Comment author: Vaniver 30 March 2012 04:53:31AM 0 points [-]

Multicriteria objective functions are really hard to get right. Weighting features from 10 to 1 is actually a decent first approach- it should separate good solutions from bad solutions- but if you're down to narrow differences of the weighted objective function, it's typically time to hand off to a human decision-maker, or spend a lot of time considering tradeoffs to elicit the weights. (Thankfully, a first pass should show you what features you need to value carefully and which features you can ignore.)

Comment author: Grognor 30 March 2012 04:44:44AM *  0 points [-]

With this sort of thing, or anything really, you either use bulletproof mathematical models derived from first principles (or empirically) with calibrated real quantities, or you wing it intuitively using your built-in hardware.

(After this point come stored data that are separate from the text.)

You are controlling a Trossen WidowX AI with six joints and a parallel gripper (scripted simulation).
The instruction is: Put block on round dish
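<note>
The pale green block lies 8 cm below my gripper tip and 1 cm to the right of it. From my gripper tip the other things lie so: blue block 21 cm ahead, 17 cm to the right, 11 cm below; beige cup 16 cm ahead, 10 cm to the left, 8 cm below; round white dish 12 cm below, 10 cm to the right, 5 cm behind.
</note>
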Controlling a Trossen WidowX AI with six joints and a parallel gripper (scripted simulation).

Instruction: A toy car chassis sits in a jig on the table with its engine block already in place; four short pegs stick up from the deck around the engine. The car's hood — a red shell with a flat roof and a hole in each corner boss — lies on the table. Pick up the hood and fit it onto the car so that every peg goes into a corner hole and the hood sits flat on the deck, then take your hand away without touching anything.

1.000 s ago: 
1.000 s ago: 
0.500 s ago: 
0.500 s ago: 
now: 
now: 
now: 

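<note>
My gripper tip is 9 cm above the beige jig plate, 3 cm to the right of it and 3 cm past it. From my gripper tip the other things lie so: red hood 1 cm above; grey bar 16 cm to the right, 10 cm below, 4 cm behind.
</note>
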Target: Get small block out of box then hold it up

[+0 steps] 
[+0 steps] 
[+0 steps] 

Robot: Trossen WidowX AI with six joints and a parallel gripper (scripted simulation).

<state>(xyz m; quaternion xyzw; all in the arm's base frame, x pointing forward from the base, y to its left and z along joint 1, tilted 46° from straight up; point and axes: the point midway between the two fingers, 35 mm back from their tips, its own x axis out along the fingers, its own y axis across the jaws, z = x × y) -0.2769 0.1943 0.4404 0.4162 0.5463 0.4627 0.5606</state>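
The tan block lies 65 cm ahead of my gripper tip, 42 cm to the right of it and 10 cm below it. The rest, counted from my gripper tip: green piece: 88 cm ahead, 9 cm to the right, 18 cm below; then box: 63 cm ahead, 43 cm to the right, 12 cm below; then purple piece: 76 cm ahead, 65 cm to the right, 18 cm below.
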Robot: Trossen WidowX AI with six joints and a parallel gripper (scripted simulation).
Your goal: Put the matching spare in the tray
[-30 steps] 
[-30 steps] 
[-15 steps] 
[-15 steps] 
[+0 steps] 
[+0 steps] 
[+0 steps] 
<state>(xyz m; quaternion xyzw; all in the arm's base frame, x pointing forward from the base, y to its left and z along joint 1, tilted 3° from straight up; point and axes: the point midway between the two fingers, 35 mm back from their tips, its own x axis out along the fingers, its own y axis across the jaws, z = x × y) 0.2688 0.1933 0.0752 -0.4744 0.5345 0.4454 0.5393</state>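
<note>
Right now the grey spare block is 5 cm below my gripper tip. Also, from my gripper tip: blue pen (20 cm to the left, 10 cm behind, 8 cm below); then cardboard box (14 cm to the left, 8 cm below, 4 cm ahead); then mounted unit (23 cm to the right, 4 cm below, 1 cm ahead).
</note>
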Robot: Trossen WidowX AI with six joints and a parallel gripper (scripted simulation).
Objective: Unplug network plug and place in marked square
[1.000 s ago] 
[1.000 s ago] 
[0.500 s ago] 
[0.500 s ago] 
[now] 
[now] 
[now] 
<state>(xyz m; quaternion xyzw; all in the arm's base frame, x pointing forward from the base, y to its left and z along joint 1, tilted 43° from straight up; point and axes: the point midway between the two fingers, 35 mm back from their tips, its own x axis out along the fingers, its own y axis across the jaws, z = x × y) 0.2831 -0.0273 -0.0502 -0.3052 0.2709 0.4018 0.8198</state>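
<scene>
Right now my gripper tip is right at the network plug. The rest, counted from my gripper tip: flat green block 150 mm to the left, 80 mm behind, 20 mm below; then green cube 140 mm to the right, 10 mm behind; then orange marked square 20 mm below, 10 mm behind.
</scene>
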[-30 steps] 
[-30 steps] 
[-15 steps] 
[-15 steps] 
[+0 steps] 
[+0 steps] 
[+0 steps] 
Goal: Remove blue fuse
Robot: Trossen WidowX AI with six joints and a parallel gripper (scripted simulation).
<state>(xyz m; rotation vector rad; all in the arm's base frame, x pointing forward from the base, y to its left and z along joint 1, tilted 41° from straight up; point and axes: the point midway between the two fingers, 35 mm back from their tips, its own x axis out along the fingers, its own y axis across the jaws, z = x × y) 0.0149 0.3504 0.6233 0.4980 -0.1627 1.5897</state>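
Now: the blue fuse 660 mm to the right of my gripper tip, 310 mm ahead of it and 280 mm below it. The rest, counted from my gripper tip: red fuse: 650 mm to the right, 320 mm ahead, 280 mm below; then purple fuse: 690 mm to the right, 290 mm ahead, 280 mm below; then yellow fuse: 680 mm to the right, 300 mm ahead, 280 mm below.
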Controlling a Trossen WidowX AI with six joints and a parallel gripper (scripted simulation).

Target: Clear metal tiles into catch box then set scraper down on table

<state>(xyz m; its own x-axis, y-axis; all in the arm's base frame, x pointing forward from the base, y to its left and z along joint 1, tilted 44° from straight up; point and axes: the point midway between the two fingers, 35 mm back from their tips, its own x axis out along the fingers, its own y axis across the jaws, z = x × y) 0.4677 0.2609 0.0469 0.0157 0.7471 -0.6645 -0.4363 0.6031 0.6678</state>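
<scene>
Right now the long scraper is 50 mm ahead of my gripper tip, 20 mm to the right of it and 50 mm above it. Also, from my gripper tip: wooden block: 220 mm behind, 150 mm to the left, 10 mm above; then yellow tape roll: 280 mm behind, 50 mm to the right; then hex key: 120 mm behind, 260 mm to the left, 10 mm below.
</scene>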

You do not use "math" on uncalibrated pseudo-quantities; that just tricks you into overriding your intuition for something with no correct basis.

This is why you never use explicit probabilities that aren't either empirically determined or calculated theoretically.

This is a very good general point, one that I natively seem to grasp, but even so I'd appreciate it if you wrote a top-level post about it.